Extracted data entries
————

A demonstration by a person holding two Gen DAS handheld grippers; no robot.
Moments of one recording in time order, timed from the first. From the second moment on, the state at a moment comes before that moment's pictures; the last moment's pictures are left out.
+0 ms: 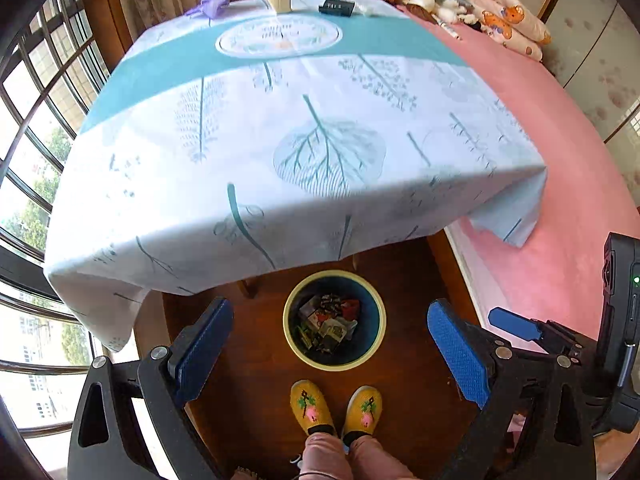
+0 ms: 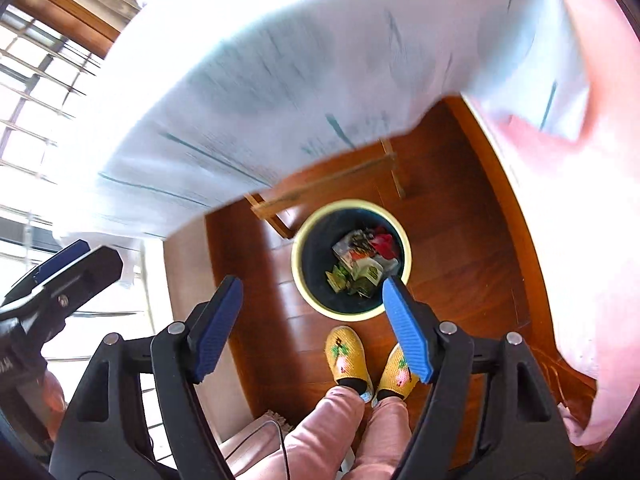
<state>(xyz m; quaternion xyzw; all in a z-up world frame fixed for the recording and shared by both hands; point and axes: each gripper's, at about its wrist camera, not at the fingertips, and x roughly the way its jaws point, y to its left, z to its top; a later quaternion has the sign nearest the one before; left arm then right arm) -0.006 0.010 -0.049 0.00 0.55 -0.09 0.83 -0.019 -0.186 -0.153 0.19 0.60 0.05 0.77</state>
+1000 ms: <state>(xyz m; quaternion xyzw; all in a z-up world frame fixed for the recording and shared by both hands) -0.010 0.040 0.182 0.01 0.43 -0.02 0.90 0.006 -0.162 0.096 0.11 0.46 0.17 0.87</state>
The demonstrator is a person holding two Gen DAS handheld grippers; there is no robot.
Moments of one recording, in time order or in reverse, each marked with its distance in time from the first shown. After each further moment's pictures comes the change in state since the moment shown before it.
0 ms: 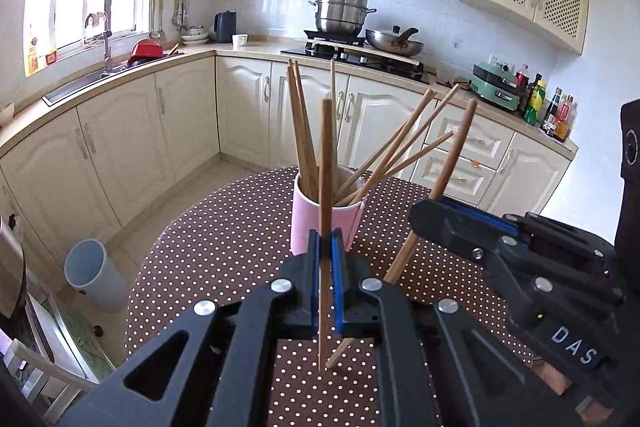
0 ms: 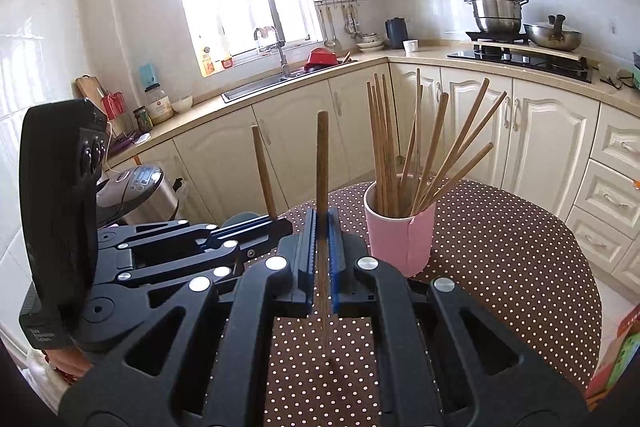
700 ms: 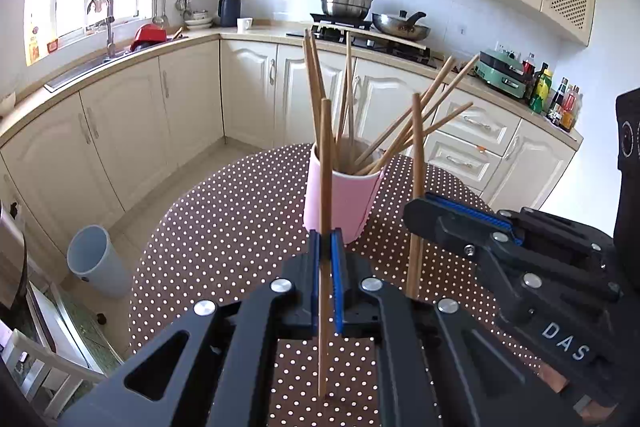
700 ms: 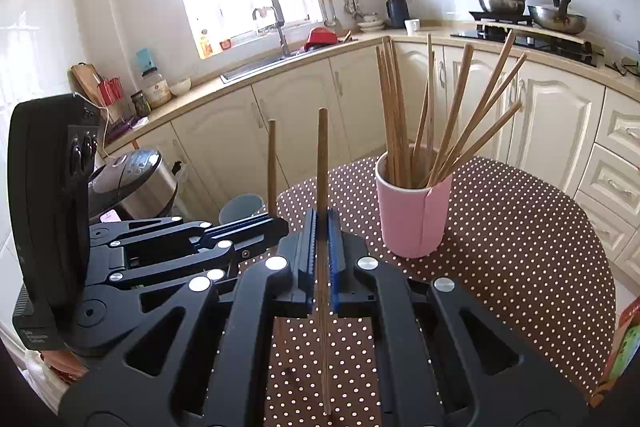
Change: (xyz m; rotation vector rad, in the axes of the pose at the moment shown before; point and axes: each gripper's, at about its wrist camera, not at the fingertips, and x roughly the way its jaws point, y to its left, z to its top) left arm 0.006 0.021 -0.018 0.000 0.050 0.006; right arm 0.017 0.007 -0.011 0.009 0.065 0.000
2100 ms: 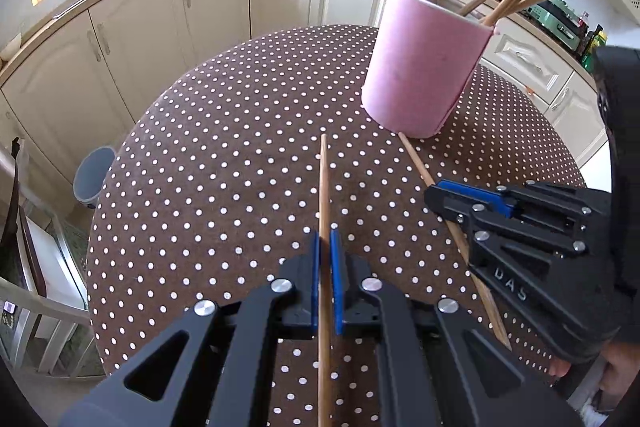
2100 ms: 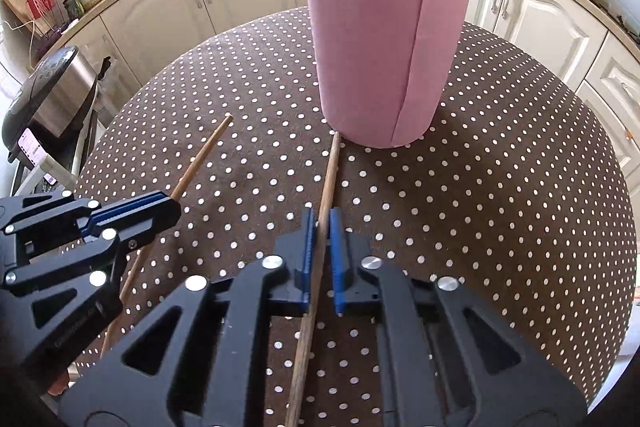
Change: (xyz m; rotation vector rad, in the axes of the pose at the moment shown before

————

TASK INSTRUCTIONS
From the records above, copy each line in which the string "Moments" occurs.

RESULT BELOW
Moments of one recording in time order, timed from the first. From the second moment on, the state at a moment comes before that moment's pictures; the last moment's pictures are left out.
Moments of one recording, in time order or in reverse, each marked with its distance in time from the first shown. After each further moment's pictures comes the change in state since the moment shown before it.

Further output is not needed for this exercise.